THE PROBLEM >> Please count the lines in this listing that include the string "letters", and give only the number.

-- Opening Marker --

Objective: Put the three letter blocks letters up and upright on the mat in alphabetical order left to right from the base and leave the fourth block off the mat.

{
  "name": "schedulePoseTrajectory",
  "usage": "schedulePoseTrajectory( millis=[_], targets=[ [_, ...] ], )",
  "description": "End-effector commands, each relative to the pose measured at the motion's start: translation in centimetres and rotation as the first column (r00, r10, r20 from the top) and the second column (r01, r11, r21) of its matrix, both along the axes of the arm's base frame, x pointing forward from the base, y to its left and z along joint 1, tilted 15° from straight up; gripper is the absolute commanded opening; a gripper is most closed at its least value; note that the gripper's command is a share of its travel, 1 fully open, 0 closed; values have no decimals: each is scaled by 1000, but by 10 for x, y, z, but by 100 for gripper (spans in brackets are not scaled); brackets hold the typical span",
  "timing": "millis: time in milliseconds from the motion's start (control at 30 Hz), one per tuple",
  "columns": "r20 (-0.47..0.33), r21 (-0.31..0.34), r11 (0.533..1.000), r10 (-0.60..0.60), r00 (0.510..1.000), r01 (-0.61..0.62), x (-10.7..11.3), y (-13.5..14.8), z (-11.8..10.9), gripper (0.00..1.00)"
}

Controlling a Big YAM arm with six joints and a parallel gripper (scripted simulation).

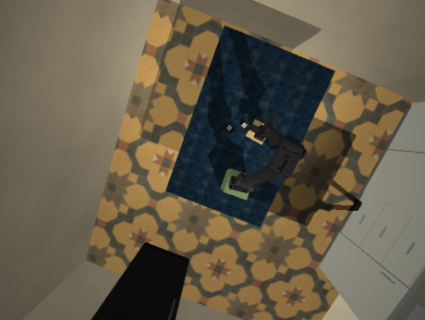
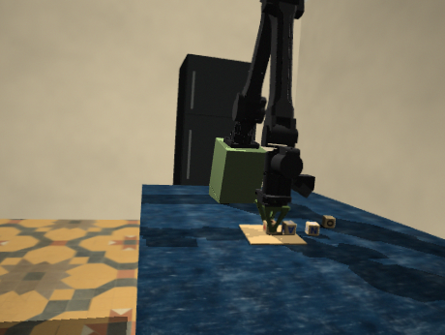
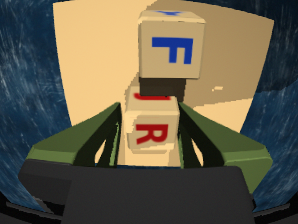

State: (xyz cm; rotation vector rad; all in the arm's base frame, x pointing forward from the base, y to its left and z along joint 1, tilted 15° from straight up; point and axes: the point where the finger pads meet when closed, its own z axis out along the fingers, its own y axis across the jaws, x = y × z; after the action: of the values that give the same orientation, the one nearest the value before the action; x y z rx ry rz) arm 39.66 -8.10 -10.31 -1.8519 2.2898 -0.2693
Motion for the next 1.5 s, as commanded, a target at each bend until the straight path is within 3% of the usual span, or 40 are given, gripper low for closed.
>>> schedulePoseTrajectory(
  millis=[0, 267, 300, 833, 1467],
  targets=[
    [3, -1, 1000, -4, 1000, 4, 2, -6, 0, 44],
    [3, -1, 1000, -4, 1000, 4, 2, -6, 0, 44],
    [3, -1, 1000, -4, 1000, 4, 2, -6, 0, 56],
    [3, -1, 1000, -4, 1000, 4, 2, -6, 0, 56],
    [13, -3, 1000, -2, 1000, 2, -2, -5, 20, 56]
  ],
)
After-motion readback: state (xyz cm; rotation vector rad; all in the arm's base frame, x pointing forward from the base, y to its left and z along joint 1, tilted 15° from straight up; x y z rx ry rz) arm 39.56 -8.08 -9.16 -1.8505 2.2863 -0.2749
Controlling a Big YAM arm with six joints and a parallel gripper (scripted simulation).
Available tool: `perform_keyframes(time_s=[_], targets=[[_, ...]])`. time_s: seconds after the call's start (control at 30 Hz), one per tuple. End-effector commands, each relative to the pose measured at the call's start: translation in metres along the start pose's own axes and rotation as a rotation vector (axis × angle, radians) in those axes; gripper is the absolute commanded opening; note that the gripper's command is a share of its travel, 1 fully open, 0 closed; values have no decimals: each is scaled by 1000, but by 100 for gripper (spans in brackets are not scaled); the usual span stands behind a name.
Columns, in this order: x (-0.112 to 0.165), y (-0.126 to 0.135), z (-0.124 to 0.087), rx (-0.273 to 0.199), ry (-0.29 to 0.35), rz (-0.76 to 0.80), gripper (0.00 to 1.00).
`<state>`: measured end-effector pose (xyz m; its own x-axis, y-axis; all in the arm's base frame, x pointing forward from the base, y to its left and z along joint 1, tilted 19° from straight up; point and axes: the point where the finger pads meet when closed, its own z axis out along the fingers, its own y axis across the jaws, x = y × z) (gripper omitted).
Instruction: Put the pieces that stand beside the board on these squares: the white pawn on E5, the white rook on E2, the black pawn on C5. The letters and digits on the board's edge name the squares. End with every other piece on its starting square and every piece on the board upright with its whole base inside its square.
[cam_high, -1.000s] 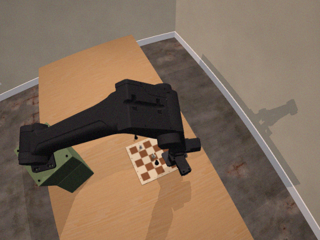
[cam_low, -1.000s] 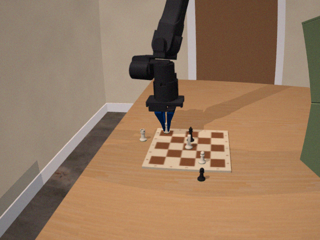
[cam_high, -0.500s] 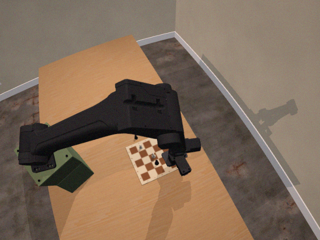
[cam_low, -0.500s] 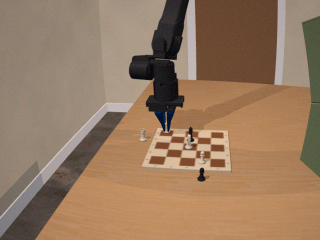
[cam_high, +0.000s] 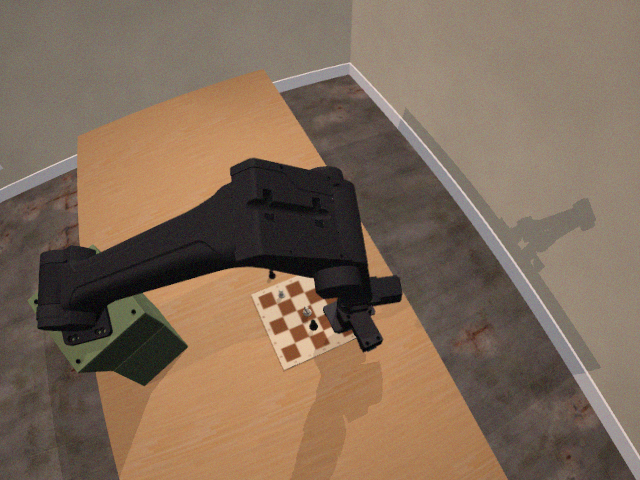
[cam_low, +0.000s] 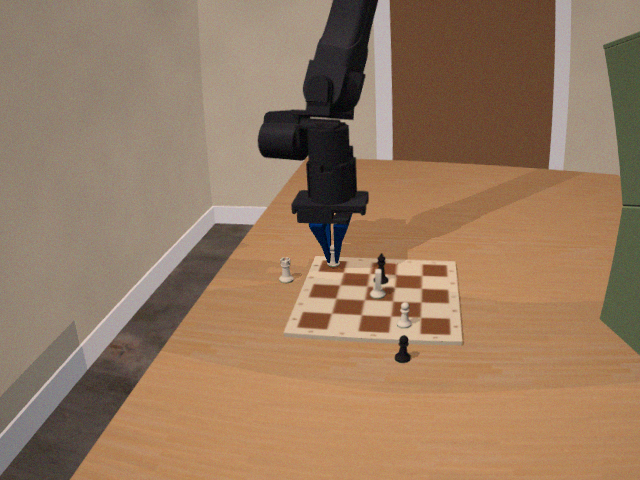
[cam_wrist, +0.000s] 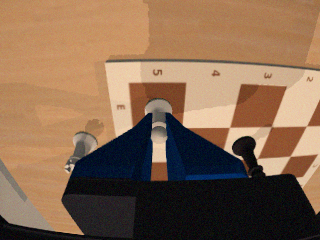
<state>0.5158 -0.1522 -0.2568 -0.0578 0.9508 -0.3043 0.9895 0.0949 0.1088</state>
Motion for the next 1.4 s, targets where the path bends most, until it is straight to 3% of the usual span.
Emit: perform_keyframes(time_s=[0.0, 1.37], targets=[[0, 25, -10, -46, -12, -21, 0], [2, 23, -8, -35, -9, -25, 0]])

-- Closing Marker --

ANSWER FOR THE TASK >> 2